Assigned task
Your copy should match the entries exactly, with no images carried over.

Exercise inputs
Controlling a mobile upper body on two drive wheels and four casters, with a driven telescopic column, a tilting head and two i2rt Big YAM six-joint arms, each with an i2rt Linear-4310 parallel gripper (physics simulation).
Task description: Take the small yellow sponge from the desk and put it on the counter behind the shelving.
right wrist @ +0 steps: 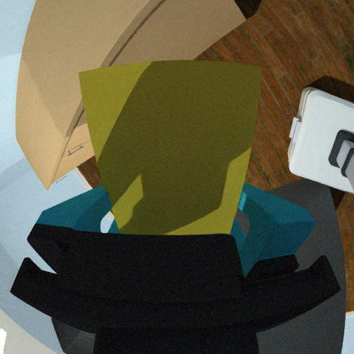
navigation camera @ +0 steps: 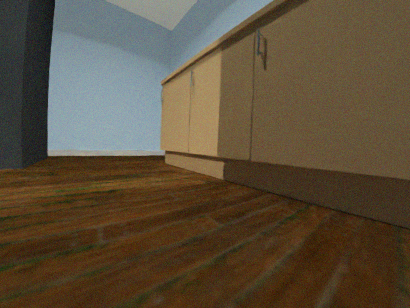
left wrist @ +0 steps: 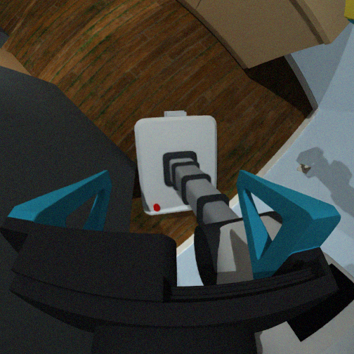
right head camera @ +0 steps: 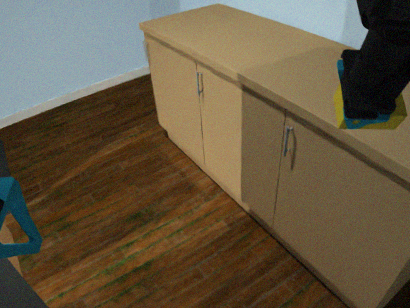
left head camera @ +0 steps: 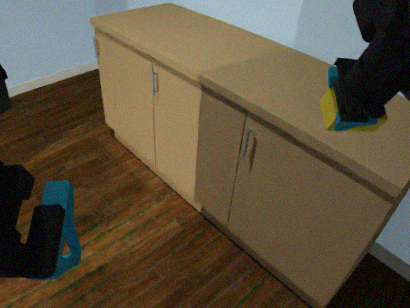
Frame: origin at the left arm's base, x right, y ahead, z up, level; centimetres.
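Where they show: left gripper, between the fingertips: (right head camera: 3,244) (left head camera: 28,257); right gripper, between the fingertips: (right head camera: 349,112) (left head camera: 334,115).
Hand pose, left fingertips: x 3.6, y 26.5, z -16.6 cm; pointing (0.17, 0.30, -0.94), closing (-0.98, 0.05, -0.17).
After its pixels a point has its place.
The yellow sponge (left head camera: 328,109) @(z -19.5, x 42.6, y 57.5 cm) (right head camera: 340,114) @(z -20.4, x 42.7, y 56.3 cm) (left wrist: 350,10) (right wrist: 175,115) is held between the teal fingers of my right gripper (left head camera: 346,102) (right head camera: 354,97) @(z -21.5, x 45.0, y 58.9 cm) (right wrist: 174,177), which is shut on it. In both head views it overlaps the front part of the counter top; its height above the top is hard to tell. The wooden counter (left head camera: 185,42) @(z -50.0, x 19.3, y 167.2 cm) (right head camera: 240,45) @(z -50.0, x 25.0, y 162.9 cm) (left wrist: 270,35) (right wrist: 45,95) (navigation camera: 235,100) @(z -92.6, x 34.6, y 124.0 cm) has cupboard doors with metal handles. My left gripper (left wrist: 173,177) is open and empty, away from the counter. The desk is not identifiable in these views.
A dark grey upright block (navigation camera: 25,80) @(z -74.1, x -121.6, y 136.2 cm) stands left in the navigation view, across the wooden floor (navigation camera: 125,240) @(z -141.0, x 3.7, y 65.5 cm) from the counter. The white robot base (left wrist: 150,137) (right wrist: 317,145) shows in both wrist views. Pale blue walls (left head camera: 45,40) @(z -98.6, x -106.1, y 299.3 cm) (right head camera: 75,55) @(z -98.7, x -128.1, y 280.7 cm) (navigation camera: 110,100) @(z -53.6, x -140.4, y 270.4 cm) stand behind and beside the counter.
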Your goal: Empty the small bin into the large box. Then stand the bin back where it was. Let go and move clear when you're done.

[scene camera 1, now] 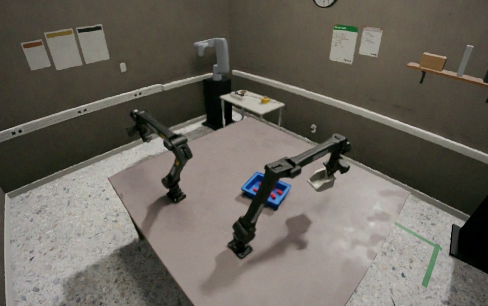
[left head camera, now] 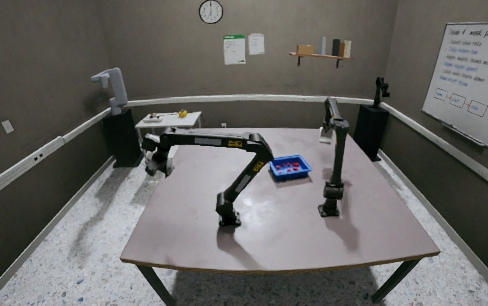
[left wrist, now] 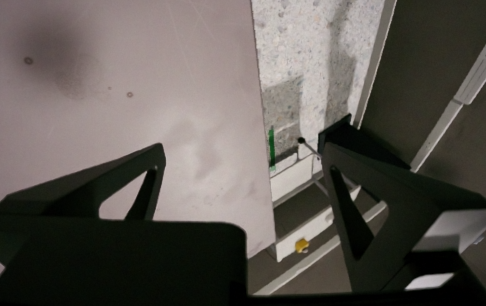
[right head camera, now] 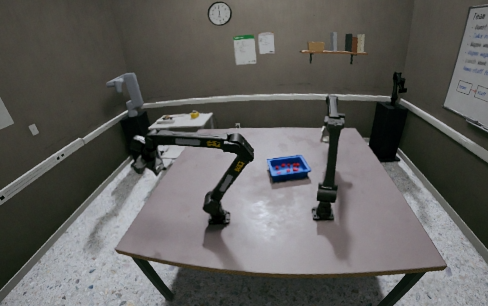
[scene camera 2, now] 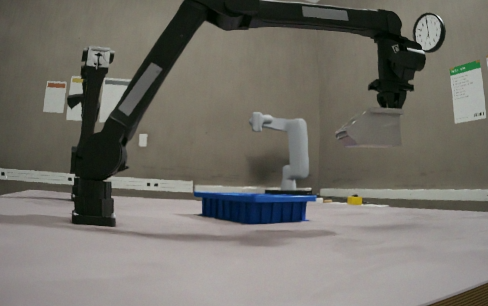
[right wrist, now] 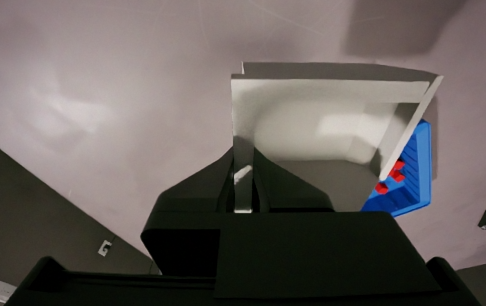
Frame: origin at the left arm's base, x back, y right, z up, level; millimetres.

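Seen in the pictures: left gripper, fingertip midpoint: [scene camera 1: 146, 137] [left head camera: 157, 172] [left wrist: 243, 151] [right head camera: 150, 171]; right gripper, fingertip midpoint: [scene camera 1: 328, 176] [left head camera: 325, 132] [right head camera: 328, 131] [scene camera 2: 392, 127] [right wrist: 243, 153]; left arm's base at its link origin: [scene camera 1: 176, 196] [left head camera: 229, 219] [right head camera: 219, 218]; right arm's base at its link origin: [scene camera 1: 240, 247] [left head camera: 328, 211] [right head camera: 322, 214] [scene camera 2: 94, 221].
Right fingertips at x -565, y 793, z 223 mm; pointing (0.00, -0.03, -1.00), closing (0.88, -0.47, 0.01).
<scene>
Pixels of each thing's top centre, then the offset from my right fingertips to it. Level surfaces: height alone.
- small light grey bin at its top centre: [right wrist: 356, 183] [scene camera 2: 368, 109] [scene camera 1: 322, 175] [right head camera: 328, 130] [left head camera: 326, 131] dx +57, dy -25, dz +34 mm
- large blue box at its top centre: [scene camera 2: 252, 194] [right wrist: 379, 191] [scene camera 1: 266, 186] [right head camera: 288, 164] [left head camera: 289, 164] dx +160, dy -339, dz -159 mm
- table with several red cubes, top centre: [right head camera: 297, 164] [left head camera: 297, 163] dx +105, dy -256, dz -200 mm
- table at its surface level: dz -223 mm
A small light grey bin [left head camera: 325, 135] [scene camera 1: 321, 180] [scene camera 2: 375, 128] [right wrist: 320, 120] hangs upright in the air above the table; its inside looks empty in the right wrist view. My right gripper [scene camera 2: 391, 106] [right wrist: 243, 153] is shut on one wall of the bin. The large blue box [left head camera: 290, 168] [right head camera: 288, 168] [scene camera 1: 255, 181] [scene camera 2: 255, 207] [right wrist: 424, 165] stands on the table with several red cubes [left head camera: 296, 164] [right head camera: 296, 165] [scene camera 1: 273, 196] [right wrist: 382, 188] in it. My left gripper [left wrist: 243, 151] is open and empty, near the table's left edge in the left head view.
The table [left head camera: 190, 240] [right head camera: 180, 240] carries both arm bases. In scene camera 1, the bin is to the right of the box. A white side table [left head camera: 187, 120] [scene camera 1: 255, 102] with a yellow item stands beyond the table's far left corner.
</scene>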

Reply
Controlling a mobile upper body on two drive wheels and four casters, with a driven telescopic column, a tilting head and two i2rt Big YAM six-joint arms, each with an i2rt Linear-4310 parallel gripper (physics simulation).
Task description: Take the small yellow sponge from the desk and put it on the counter behind the shelving.
right wrist @ +0 steps: 
navigation camera @ +0 steps: 
left wrist @ +0 steps: 
right head camera @ +0 steps: 
left head camera @ +0 steps: 
Frame: origin at the left arm's base, x right, y ahead, z up, level; centimetres.
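Where they show: left gripper, between the fingertips: (right head camera: 3,244) (left head camera: 28,257); right gripper, between the fingertips: (right head camera: 349,112) (left head camera: 334,115).
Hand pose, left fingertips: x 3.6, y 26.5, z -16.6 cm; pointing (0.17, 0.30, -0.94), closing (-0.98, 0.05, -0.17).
After its pixels a point has its place.
The yellow sponge (left head camera: 328,109) @(z -19.5, x 42.6, y 57.5 cm) (right head camera: 340,114) @(z -20.4, x 42.7, y 56.3 cm) (left wrist: 350,10) (right wrist: 175,115) is held between the teal fingers of my right gripper (left head camera: 346,102) (right head camera: 354,97) @(z -21.5, x 45.0, y 58.9 cm) (right wrist: 174,177), which is shut on it. In both head views it overlaps the front part of the counter top; its height above the top is hard to tell. The wooden counter (left head camera: 185,42) @(z -50.0, x 19.3, y 167.2 cm) (right head camera: 240,45) @(z -50.0, x 25.0, y 162.9 cm) (left wrist: 270,35) (right wrist: 45,95) (navigation camera: 235,100) @(z -92.6, x 34.6, y 124.0 cm) has cupboard doors with metal handles. My left gripper (left wrist: 173,177) is open and empty, away from the counter. The desk is not identifiable in these views.
A dark grey upright block (navigation camera: 25,80) @(z -74.1, x -121.6, y 136.2 cm) stands left in the navigation view, across the wooden floor (navigation camera: 125,240) @(z -141.0, x 3.7, y 65.5 cm) from the counter. The white robot base (left wrist: 150,137) (right wrist: 317,145) shows in both wrist views. Pale blue walls (left head camera: 45,40) @(z -98.6, x -106.1, y 299.3 cm) (right head camera: 75,55) @(z -98.7, x -128.1, y 280.7 cm) (navigation camera: 110,100) @(z -53.6, x -140.4, y 270.4 cm) stand behind and beside the counter.
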Your goal: Empty the small bin into the large box. Then stand the bin back where it was. Let go and move clear when you're done.

[scene camera 1, now] 
[left head camera, now] 
[left wrist, now] 
[right head camera, now] 
[scene camera 2, now] 
[right wrist, now] 
Frame: origin at the left arm's base, x back, y right, z up, level; millimetres.

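Seen in the pictures: left gripper, fingertip midpoint: [scene camera 1: 146, 137] [left head camera: 157, 172] [left wrist: 243, 151] [right head camera: 150, 171]; right gripper, fingertip midpoint: [scene camera 1: 328, 176] [left head camera: 325, 132] [right head camera: 328, 131] [scene camera 2: 392, 127] [right wrist: 243, 153]; left arm's base at its link origin: [scene camera 1: 176, 196] [left head camera: 229, 219] [right head camera: 219, 218]; right arm's base at its link origin: [scene camera 1: 240, 247] [left head camera: 328, 211] [right head camera: 322, 214] [scene camera 2: 94, 221].
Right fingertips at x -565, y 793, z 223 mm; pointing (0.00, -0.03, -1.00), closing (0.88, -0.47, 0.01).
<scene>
Pixels of each thing's top centre, then the offset from my right fingertips to it. Level surfaces: height alone.
- small light grey bin at its top centre: [right wrist: 356, 183] [scene camera 2: 368, 109] [scene camera 1: 322, 175] [right head camera: 328, 130] [left head camera: 326, 131] dx +57, dy -25, dz +34 mm
- large blue box at its top centre: [scene camera 2: 252, 194] [right wrist: 379, 191] [scene camera 1: 266, 186] [right head camera: 288, 164] [left head camera: 289, 164] dx +160, dy -339, dz -159 mm
- table with several red cubes, top centre: [right head camera: 297, 164] [left head camera: 297, 163] dx +105, dy -256, dz -200 mm
- table at its surface level: dz -223 mm
A small light grey bin [left head camera: 325, 135] [scene camera 1: 321, 180] [scene camera 2: 375, 128] [right wrist: 320, 120] hangs upright in the air above the table; its inside looks empty in the right wrist view. My right gripper [scene camera 2: 391, 106] [right wrist: 243, 153] is shut on one wall of the bin. The large blue box [left head camera: 290, 168] [right head camera: 288, 168] [scene camera 1: 255, 181] [scene camera 2: 255, 207] [right wrist: 424, 165] stands on the table with several red cubes [left head camera: 296, 164] [right head camera: 296, 165] [scene camera 1: 273, 196] [right wrist: 382, 188] in it. My left gripper [left wrist: 243, 151] is open and empty, near the table's left edge in the left head view.
The table [left head camera: 190, 240] [right head camera: 180, 240] carries both arm bases. In scene camera 1, the bin is to the right of the box. A white side table [left head camera: 187, 120] [scene camera 1: 255, 102] with a yellow item stands beyond the table's far left corner.
</scene>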

The response is now finished.